Density-aware Soft Context Compression with Semi-Dynamic Compression Ratio
New framework uses a Discrete Ratio Selector to compress long documents 2x more efficiently than static methods.
A research team including Yijiong Yu and Shuai Yuan has published a new paper, "Density-aware Soft Context Compression with Semi-Dynamic Compression Ratio," tackling a major bottleneck in large language models (LLMs). Processing long documents is computationally expensive, and while soft context compression (encoding long text into fewer latent tokens) helps, existing methods use a uniform compression ratio. This fails because information density in language varies wildly; a legal contract is dense, while a novel is sparse. The intuitive fix—a fully dynamic, input-dependent ratio—proved problematic, as models struggle with continuous structural hyperparameters.

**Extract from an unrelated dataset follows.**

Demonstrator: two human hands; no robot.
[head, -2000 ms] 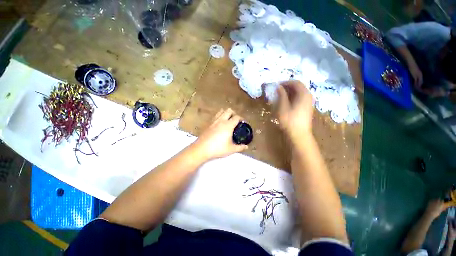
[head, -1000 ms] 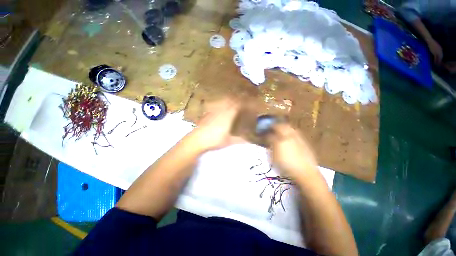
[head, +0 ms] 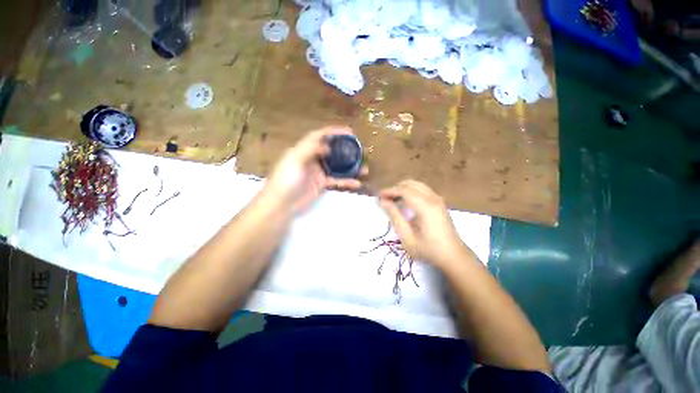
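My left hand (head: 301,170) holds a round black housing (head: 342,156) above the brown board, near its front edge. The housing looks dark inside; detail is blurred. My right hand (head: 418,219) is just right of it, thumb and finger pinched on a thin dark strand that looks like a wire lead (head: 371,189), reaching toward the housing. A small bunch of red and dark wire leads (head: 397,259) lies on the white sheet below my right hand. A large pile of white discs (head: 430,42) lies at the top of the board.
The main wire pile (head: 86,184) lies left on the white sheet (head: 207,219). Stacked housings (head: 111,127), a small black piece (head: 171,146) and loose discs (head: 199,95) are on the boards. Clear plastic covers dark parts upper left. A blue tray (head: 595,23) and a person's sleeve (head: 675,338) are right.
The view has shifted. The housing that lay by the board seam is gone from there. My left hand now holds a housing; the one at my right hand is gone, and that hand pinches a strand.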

To solve this, the team developed the Semi-Dynamic Context Compression framework. Its core is a Discrete Ratio Selector, a component trained to predict the intrinsic information density of an input and then quantize that prediction to a predefined set of discrete compression ratios. This selector is jointly trained with the compressor on synthetic data, using summary lengths as a proxy to create labels for the ratio prediction. Extensive evaluations show this density-aware framework, even with a simple mean pooling backbone, consistently outperforms static compression baselines. The work establishes a new Pareto frontier for the trade-off between compression and performance, offering a more efficient path for LLMs to handle long contexts like books, lengthy reports, or multi-document analysis. The team has made their code, data, and model weights publicly available.
- Introduces a Discrete Ratio Selector that predicts and quantizes compression targets based on text information density.
- Solves the model instability of fully dynamic compression by using a predefined set of discrete ratios.
- Establishes a superior Pareto frontier for performance vs. compression, outperforming static baselines using mean pooling.
Why It Matters
Enables faster, cheaper processing of books and long documents by LLMs, moving beyond one-size-fits-all compression.